The precipitated fabric is adjusted to formats or is shipped in rolls for the needs of the furniture industry during upholstery as well as the automotive industry for sound insulation and interior upholstery of passenger cars or cabs of trucks and tractors.

The included pre-shrinkage operation is advantageous in that the thicker needled TDS nonwoven fabric is characterized by significant shortage of short fibers from both TDS regeneration and needling, and these fibers clog and contaminate the shrinkage of the machine. If the surface of the fabric is melted, the flight of loose fibers during suction or blowing of hot air through the fabric is reduced. The molten and creped precipitated fabric is characterized by a higher thickness than the needled and precipitated fabric.

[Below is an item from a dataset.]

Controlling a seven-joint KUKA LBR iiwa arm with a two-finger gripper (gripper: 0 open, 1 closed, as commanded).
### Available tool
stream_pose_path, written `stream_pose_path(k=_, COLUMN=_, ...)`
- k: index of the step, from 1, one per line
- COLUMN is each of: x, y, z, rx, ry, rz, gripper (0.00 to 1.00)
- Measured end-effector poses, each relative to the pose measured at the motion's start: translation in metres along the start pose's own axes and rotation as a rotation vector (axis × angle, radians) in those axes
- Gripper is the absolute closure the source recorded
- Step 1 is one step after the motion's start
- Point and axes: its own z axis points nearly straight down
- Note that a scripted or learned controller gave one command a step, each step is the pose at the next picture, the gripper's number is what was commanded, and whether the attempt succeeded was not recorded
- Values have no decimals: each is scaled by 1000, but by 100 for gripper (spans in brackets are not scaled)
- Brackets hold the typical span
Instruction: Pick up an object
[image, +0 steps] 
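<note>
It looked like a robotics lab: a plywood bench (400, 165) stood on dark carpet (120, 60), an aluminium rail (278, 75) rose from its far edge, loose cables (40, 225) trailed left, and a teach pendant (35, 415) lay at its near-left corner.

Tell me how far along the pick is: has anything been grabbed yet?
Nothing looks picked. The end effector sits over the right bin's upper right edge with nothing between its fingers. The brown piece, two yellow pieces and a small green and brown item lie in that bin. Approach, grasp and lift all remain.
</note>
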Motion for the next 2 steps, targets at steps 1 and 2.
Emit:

The fiber layer is treated after needling by melting both surfaces so that the whole fabric does not coagulate and in the final thermal coagulation operation there is a surface compaction of up to 30%, which is reflected in the deformation of the unmelted surface in favor of fabric thickness. The fabric has high resistance to bending, no paper break and has considerable elongation restitution. During further processing, there is no fiber flight, which has a positive effect on processing machines and thus on labor productivity.

Claims (3)

OBJECT OF THE INVENTION A process for the production of a voluminescent nonwoven fabric formed from a fibrous layer after needling and melting and cooling on at least one side, characterized in that a structure consisting of 20 to 70% by weight of coagulating bicomponent fibers is first needled, the synthetic fibers being 50 to 70 % by weight, and the heat treatment is carried out by sucking in air at a temperature of 130 to 160 ° C. 2. A method for producing a voluminescent nonwoven fabric according to claim 1, characterized in that after melting the surface, the structure is impregnated and subjected to drying. 3. A method for producing a voluminescent nonwoven fabric according to item 1 or item 2, characterized in that after melting only on one side of the structure and after its precipitation, another sheet is laminated on the other side.